What is expected: Print out the data exactly, keeping every image out of it.

Dataset excerpt:
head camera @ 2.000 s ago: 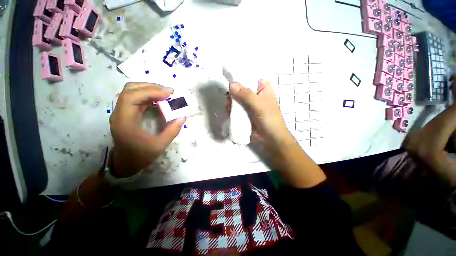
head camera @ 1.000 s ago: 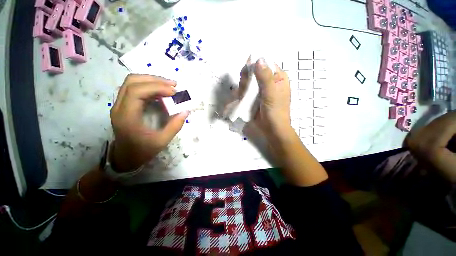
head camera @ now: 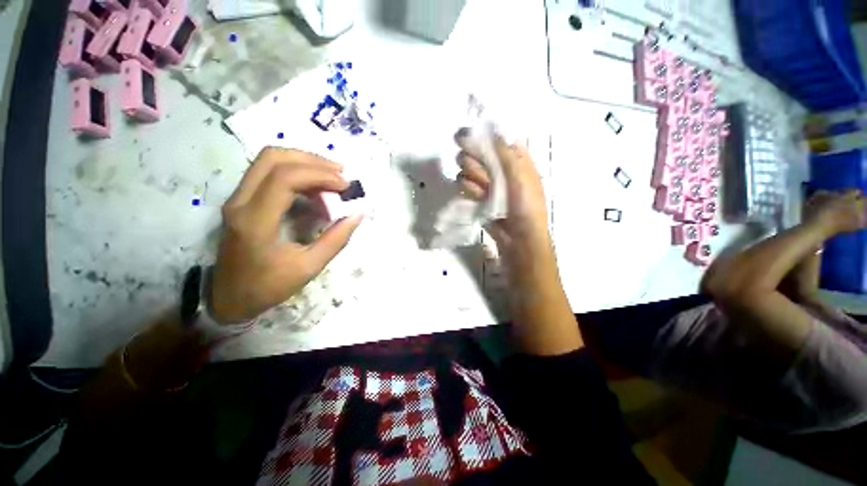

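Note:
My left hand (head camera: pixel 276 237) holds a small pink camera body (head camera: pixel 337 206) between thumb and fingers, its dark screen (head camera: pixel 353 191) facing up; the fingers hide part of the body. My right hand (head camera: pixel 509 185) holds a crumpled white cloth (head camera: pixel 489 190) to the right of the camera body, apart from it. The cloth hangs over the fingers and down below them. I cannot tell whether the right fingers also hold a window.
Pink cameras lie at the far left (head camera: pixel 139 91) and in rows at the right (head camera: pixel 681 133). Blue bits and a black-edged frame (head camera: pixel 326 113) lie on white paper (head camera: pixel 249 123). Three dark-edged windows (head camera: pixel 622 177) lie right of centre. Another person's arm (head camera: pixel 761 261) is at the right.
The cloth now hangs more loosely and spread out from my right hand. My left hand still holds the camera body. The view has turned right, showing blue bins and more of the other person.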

Solution to this exercise:
head camera @ 2.000 s ago: 
head camera @ 1.000 s ago: 
head camera @ now: 

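Note:
My left hand (head camera: pixel 276 237) holds a small pink camera body (head camera: pixel 337 206) between thumb and fingers, its dark screen (head camera: pixel 353 191) facing up; the fingers hide part of the body. My right hand (head camera: pixel 509 185) holds a crumpled white cloth (head camera: pixel 489 190) to the right of the camera body, apart from it. The cloth hangs over the fingers and down below them. I cannot tell whether the right fingers also hold a window.
Pink cameras lie at the far left (head camera: pixel 139 91) and in rows at the right (head camera: pixel 681 133). Blue bits and a black-edged frame (head camera: pixel 326 113) lie on white paper (head camera: pixel 249 123). Three dark-edged windows (head camera: pixel 622 177) lie right of centre. Another person's arm (head camera: pixel 761 261) is at the right.
The cloth now hangs more loosely and spread out from my right hand. My left hand still holds the camera body. The view has turned right, showing blue bins and more of the other person.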

That completes the response.